Maybe it's time for new document formats and browsers that neatly separate content, presentation and UI layers? PDF and HTML are 20+ years old and it's often difficult to extract information from either let alone author a browser.

  • rrr_oh_man 21 hours ago

    Yes, but I'm sure they're out there somewhere

    (https://xkcd.com/927/)

    • TRiG_Ireland 17 hours ago

      Open XML Paper Specification is an XML-based format intended to compete with PDF. Unlike PDF, it is purely static: no scripting.

      Also unlike PDF, I've never seen it actually used in the wild.

viking2917 16 hours ago

coincidentally, posted this over on Show HN today. OCR workbench, AI OCR & editing tools for OCRing old / hard documents. https://news.ycombinator.com/item?id=43976450. Tesseract works fine for modern text documents, but it fails badly on older docs (e.g. colonial american, etc)

fracus 16 hours ago

Why hasn't the PDF standard been replaced or revised to require the text in meta form? Seems like a no brainer.

  • msephton 12 hours ago

    It's already supported, but it's an optional feature, so it's up to the app/developer/author.

devrandoom a day ago

I currently use ocrmypdf for my private library. Then Recoll to index and search. Is there a better solution I'm missing?

anonu a day ago

They should called it NDF - Non-Portable Document Format.

  • 0xml 12 hours ago

    Maybe Printable Document Format.

j45 a day ago

Part of a problem being challenging is recognizing if it's new, or just new to us.

We get to learn a lot when something is new to us.. at the same time the untouchable parts of PDF to Text are largely being solved with the help of LLMs.
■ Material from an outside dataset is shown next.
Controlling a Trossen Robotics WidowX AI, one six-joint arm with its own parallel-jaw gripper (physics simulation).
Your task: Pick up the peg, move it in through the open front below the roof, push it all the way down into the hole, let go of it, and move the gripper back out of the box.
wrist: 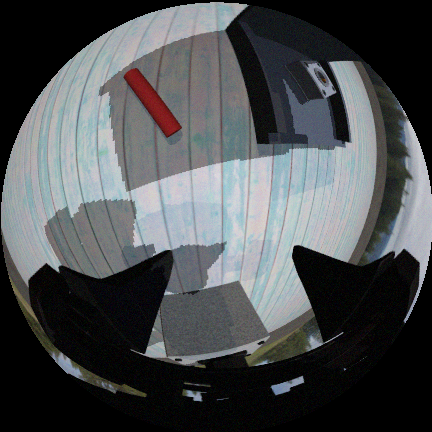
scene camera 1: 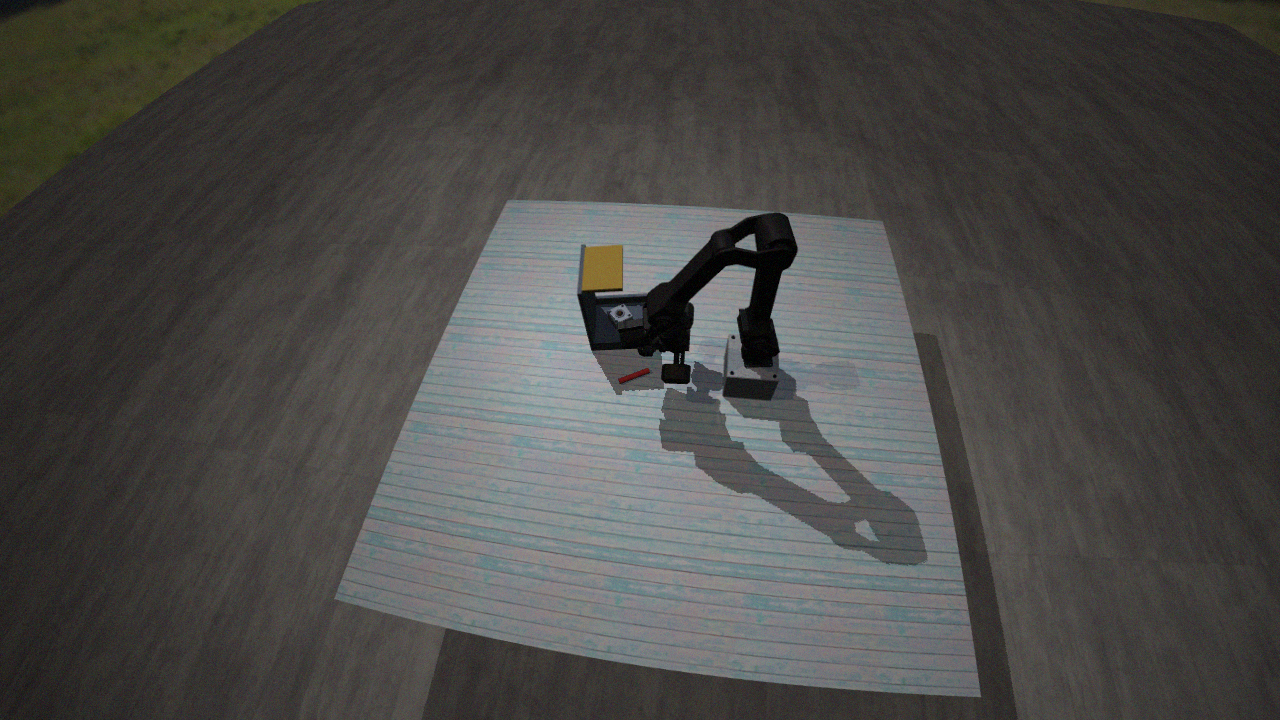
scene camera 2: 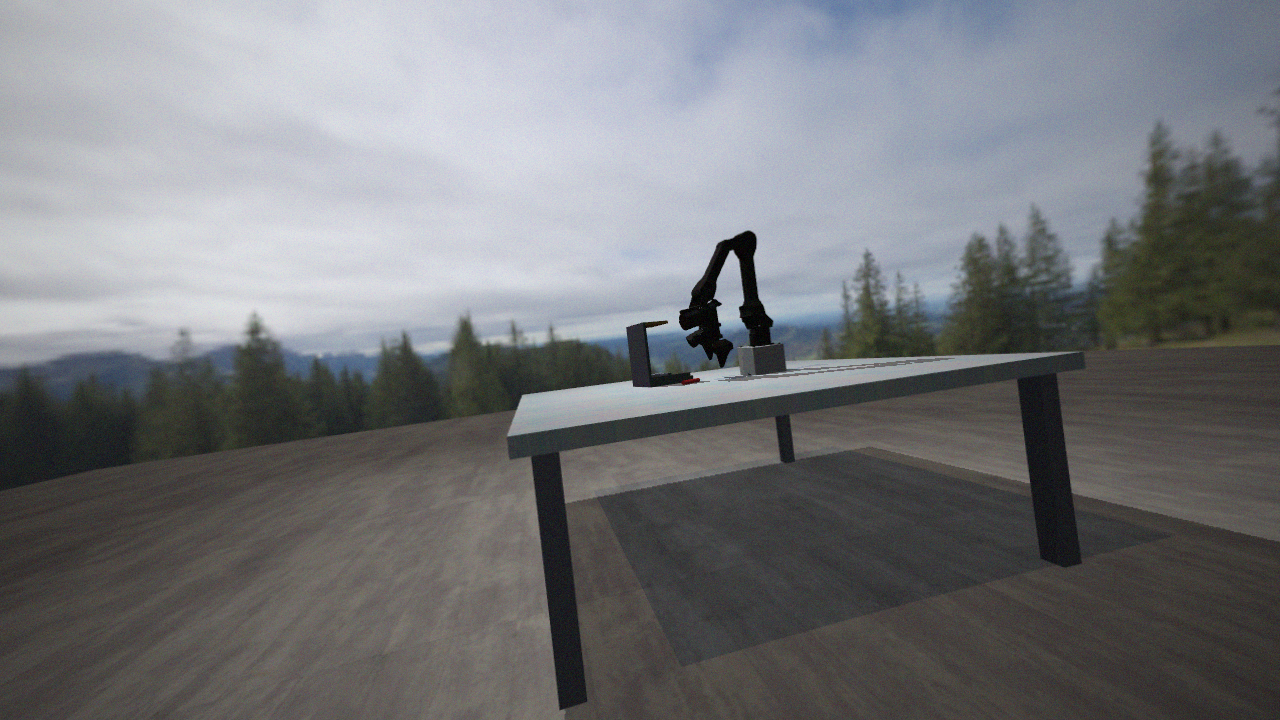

I built a tool to extract information from PDFs a long time ago, and the break through was having no ego or attachment to any one way of doing it.

Different solutions and approaches offered different depth or quality of solutions and organizing them to work together in addition to anything I built myself provided what was needed - one place where more things work.. than not.

TZubiri 16 hours ago

As someone who has worked on this FT. (S&P, parsing of financial disclosures)

The solution is OCR. Don't fuck with internal file format. PDF is designed to print/display stuff, not to be parseable by machines.

keybored a day ago

For people who want people to read their documents[1] they should have their PDF point to a more digital-friendly format, an alt document.

Looks like you’ve found my PDF. You might want this version instead:

PDFs are often subpar. Just see the first example: standard Latex serif section title. I mean, PDFs often aren’t even well-typeset for what they are (dead-tree simulations).

[1] No sarcasm or truism. Some may just want to submit a paper to whatever publisher and go through their whole laundry list of what a paper ought to be. Wide dissemanation is not the point.